REQUIRED ACTION:
What you return must be the exact lines of the material below, from the first through the one that has "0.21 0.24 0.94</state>", with no pictures and, please, nothing else.

DATASET CONTENT:
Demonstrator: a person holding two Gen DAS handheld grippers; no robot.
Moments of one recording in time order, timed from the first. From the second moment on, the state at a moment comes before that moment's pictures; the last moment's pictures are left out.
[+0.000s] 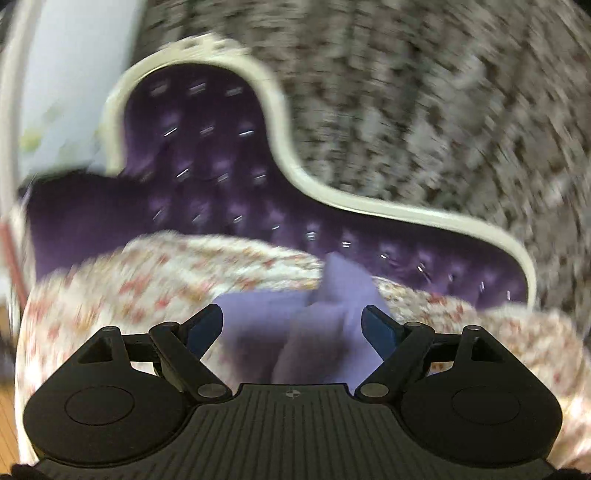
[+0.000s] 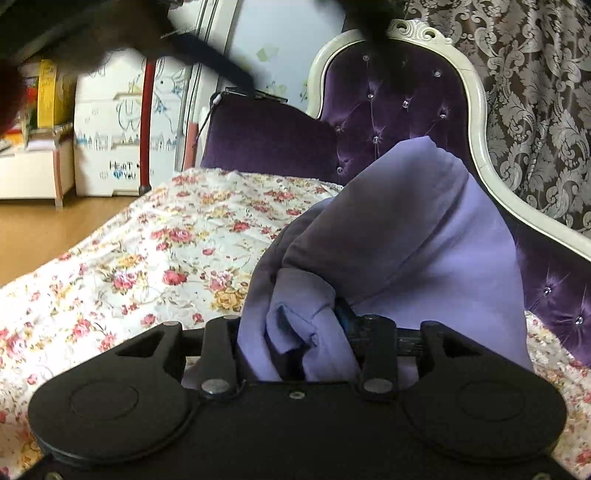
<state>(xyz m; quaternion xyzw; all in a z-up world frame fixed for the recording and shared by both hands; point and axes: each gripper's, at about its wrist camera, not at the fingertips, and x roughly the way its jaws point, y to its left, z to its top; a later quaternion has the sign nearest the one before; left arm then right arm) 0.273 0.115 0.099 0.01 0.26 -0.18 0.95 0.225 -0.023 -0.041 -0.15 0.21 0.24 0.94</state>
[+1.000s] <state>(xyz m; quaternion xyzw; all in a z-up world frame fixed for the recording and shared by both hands) 0.393 0.125 -0.017 0.07 0.38 -0.07 0.92 0.204 -0.136 -0.033 -0.02 0.21 0.24 0.95</state>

SOLUTION TO THIS EXERCISE:
Demonstrator: a person holding two Gen DAS handheld grippers; no robot.
Moments of one recording in time order, timed from the first. From the second moment on, the state at a moment comes before that moment's pictures; the last moment's pictures are left out.
[+0.000s] 
[+0.000s] 
<state>(xyz m; quaternion xyzw; all in a z-up world frame fixed for the recording and shared by both hands; point and axes: each gripper's, at about its wrist camera, not at the fingertips, and x roughly the way its jaws point, y to its left, z to its top; a later quaternion has the sign nearest the one before; left arm then right arm) 0.273 0.115 0.099 0.01 0.26 -0.18 0.95 0.225 -0.023 -0.041 -0.15 0.21 0.24 0.94</state>

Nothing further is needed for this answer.